Assessing soil water balance to optimize irrigation schedules of flood-irrigated maize fields with different cultivation histories in the arid region

Abstract

Water availability is the most critical restriction for sustainable crop plantation in the arid region; consequently, it is essential to quantify the soil water balance and optimize the irrigation schedules in the farmland. However, the effects of cultivation history on crop field water balance and optimized irrigation design were rarely studied. In this study, three typical maize (Zea mays L.) fields with different cultivation histories (i.e., old oasis maize field, OF; new maize field developed from a wetland, NFW; new maize field developed from the desert, NFD) in arid regions of Northwest China were selected, which had major differences in soil textures and GWLs. Based on one growth season (i.e., from April 30th to September 30th) in situ field monitoring (e.g., soil water content, maize growth index, meteorological data) and numerical model (HYDRUS-1D) simulation, the water balance and root water uptake deficit in these fields were quantified, and optimized irrigation schedules were proposed.
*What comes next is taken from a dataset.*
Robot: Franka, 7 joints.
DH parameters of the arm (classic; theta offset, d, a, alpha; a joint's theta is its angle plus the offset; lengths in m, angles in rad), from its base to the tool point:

During the maize growth period under the current irrigation schedule, the highest percolation was observed in OF (364 mm), followed by NFD (231 mm) and NFW (−52 mm). The soil water in NFW was obviously recharged by the capillary rise from groundwater, while the OF and NFD were not. Also, the most severe water deficit was identified in NFD, followed by NFW and OF. Compared with the current irrigation schedule, the irrigation was reduced by 65%, 45%, and 13% under the optimized irrigation amount in NFW, OF, and NFD, respectively. Furthermore, it was reduced by 84%, 61%, and 23% under both irrigation time and amount optimized in NFW, OF, and NFD, respectively. Under either optimized irrigation, the water deficit was relieved, deep percolation was reduced during the maize growth period, and less soil water was stored after maize was harvested. Especially under irrigation time and amount optimizing, the least irrigation times (4) and amount (90 mm) were applied in NFW among three fields, ascribing to a large amount of water recharge from shallow groundwater by capillary rise. Due to the soil texture differences, fewer irrigation times (6) with considerable single irrigation amount (30–70 mm) was recommended for OF with loamy soil, whereas more irrigation times (12) with less single irrigation (25–50 mm) were appropriated for NFD with sandy soil. It concluded that the effects of soil texture and GWL should be well considered for optimizing irrigation schedules.